Tall Lincolns and short Lincolns. Old Lincolns and young Lincolns. Lincolns in dark beards. Lincolns in light beards.
One Lincoln had no beard. Another had a "paste-on." Some were wearing makeup. One wore a toupee. Another, elevator shoes.
Some looked exactly like the lanky, bewhiskered 16th president they were seeking to portray. One looked more like the late horror movie actor Boris Karloff.
All were members of the Association of Lincoln Presenters, and they turned heads across Washington as they strode through town on a gorgeous spring day -- an Abraham legion in frock coats, stovepipe hats and name tags, attending their annual convention.
Like other tourists, they snapped pictures, bought souvenirs and looked sleepy as their tour guides talked.
But they were a Victorian vision, among the lattes, sunglasses and baby strollers of a bustling Saturday in April.
"They're cute," a girl said, as the group assembled for a mass photo at the District's African American Civil War Memorial, where they took off their hats in unison and helped sing the patriotic song, "America (My Country, 'Tis of Thee)."

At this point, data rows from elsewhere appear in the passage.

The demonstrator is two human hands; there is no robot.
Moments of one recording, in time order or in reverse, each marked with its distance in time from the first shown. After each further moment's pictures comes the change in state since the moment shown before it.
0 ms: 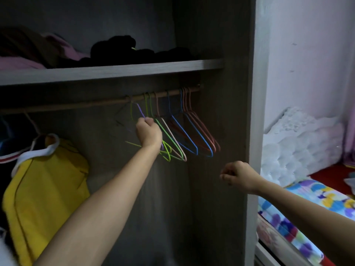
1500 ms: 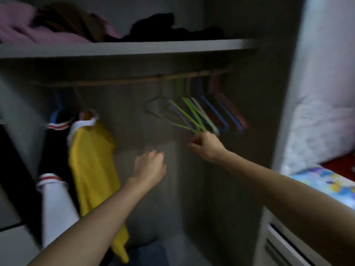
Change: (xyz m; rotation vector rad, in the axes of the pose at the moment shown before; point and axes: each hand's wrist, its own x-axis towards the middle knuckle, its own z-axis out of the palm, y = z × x) left_hand -0.045 -0.067 -0.214 1.256 -0.624 0.603; right_hand 0.023 -0.181 0.090 0.070 0.109 -0.075
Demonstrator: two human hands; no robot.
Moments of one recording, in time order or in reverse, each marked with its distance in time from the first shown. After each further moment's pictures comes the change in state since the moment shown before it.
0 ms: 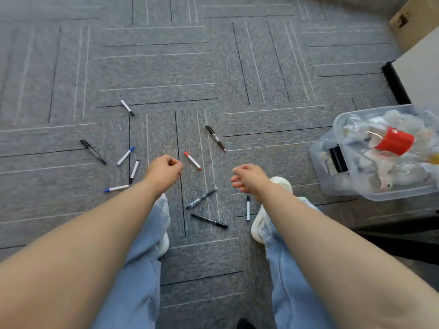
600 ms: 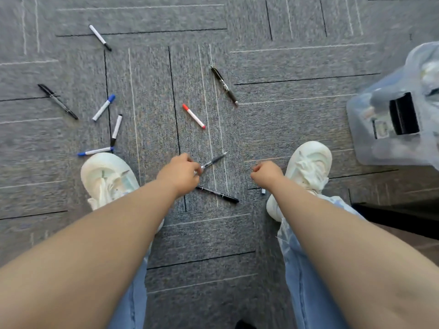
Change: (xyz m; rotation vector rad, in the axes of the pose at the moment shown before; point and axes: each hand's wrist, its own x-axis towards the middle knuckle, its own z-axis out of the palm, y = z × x) left_hand 0.054 -0.113 0.088 0.814 -0.395 0.225; right_hand 0.116 0.125 0.024 -0.685 0.066 0.132
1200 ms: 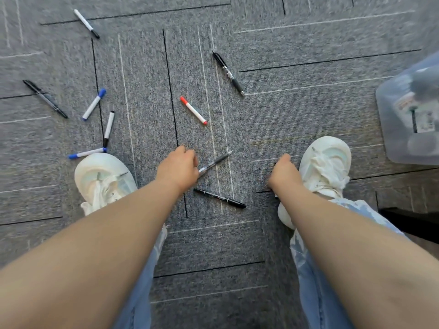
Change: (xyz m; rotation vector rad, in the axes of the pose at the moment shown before) left_hand 0.047 -0.006 0.017 0.031 0.185 -0.110; right_hand 0.057 0.026 0.017 -0.131 0.199 0.154
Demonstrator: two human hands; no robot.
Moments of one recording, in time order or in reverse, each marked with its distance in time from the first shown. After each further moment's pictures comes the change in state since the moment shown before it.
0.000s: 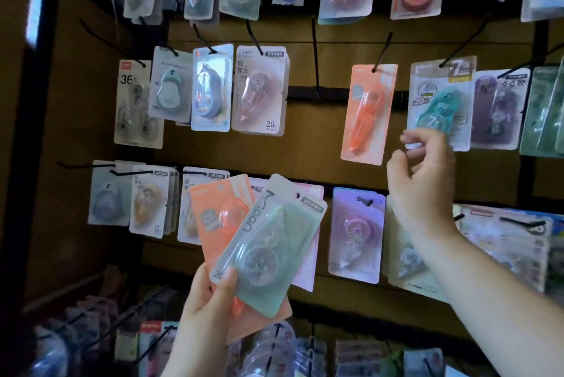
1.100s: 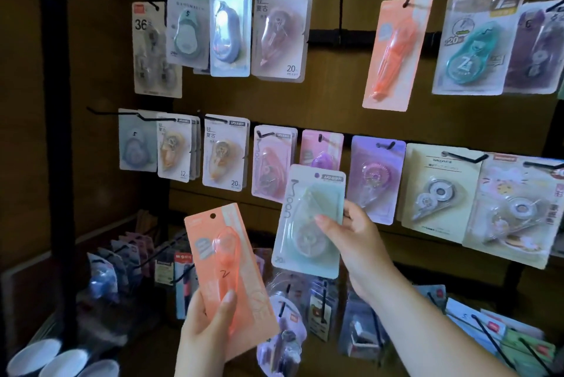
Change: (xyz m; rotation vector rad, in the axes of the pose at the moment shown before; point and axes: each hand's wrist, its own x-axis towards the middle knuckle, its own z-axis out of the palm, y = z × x) left_hand -0.053 -0.024 -0.077 0.469 0.181 -0.110; right_hand -0.136 0.000 0.020 0.626 -0.637 0.779
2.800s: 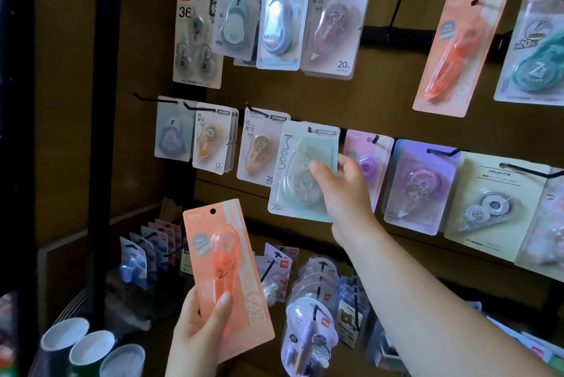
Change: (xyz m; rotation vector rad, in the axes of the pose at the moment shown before) left_hand 0.011 0.007 -0.047 -0.168 0.130 -0.003; right_hand 0.049 -0.018 0.082 -0.057 0.068 -0.081
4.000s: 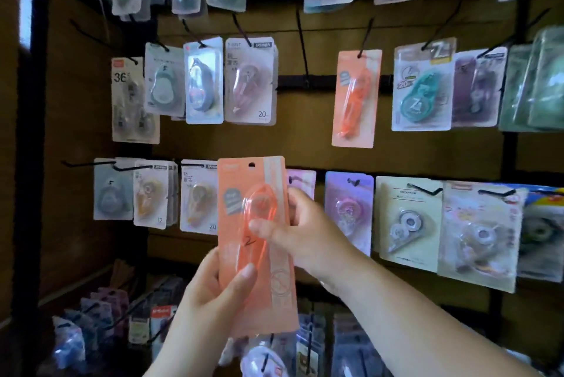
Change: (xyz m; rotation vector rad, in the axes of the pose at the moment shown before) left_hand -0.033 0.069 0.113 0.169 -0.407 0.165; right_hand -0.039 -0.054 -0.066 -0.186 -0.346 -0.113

A little before noon, passersby Bill Tucker and his wife, Melissa Johns, found themselves pushing their son, Alexander, in a stroller among a throng of Lincolns on U Street NW. "Hilarious," Tucker said. "We saw 50 Lincolns come off the bus in our neighborhood. It's wonderful."
The association's members are, for the most part, professional portrayers of Lincoln who make paid appearances at schools, ceremonies and other public events.
Their day began when the buses arrived for a tour of the historic Lincoln Cottage, at the Soldiers' Home on North Capitol Street NW, which served as a getaway for the president and his family during the Civil War.